Print the listing exactly as it stands, and skip any pictures in it.

PROVIDED DATA Block Start

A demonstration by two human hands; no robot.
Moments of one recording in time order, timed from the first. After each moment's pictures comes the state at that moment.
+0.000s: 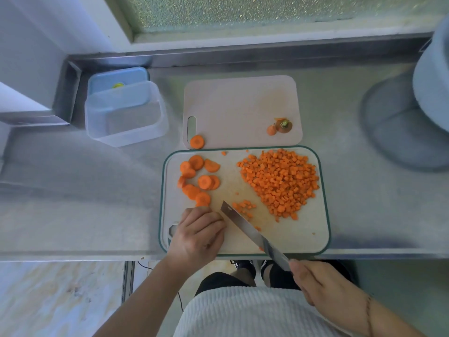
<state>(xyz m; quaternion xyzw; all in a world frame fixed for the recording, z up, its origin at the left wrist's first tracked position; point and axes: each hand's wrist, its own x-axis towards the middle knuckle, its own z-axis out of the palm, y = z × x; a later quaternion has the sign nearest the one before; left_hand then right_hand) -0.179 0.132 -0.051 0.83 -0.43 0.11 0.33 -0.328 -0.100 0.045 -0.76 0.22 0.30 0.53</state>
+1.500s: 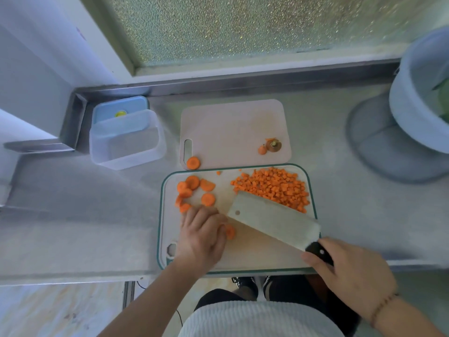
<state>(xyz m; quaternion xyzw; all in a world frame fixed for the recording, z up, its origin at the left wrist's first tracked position) -0.164 0.100 -0.033 0.86 -0.38 0.10 0.33 -0.326 -0.153 0.032 -0.98 0.14 0.06 0.11</state>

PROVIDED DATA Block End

EXERCISE ANSWER:
A demonstration by two human hands; no robot.
Moments of one recording in time order, timed from the first. After each moment's pictures comes the state at that moment.
+0.000s: 
<state>(xyz m; quaternion xyzw; all in a world frame fixed for the recording, z up, its origin at the left wrist's first tracked position; point and axes: each hand's wrist, its own x-axis towards the middle knuckle, its own z-axis out of the palm, y = z × x; a later quaternion has the sign nearest the one before; left_hand then right_hand) -0.179 0.132 -0.051 0.83 -0.43 0.11 0.33 -0.328 -0.100 0.045 -0.76 0.22 0.30 0.53</state>
+1.500s: 
<state>(xyz m; quaternion xyzw; all in a world frame fixed for the recording, z up, its origin at the left wrist's first tracked position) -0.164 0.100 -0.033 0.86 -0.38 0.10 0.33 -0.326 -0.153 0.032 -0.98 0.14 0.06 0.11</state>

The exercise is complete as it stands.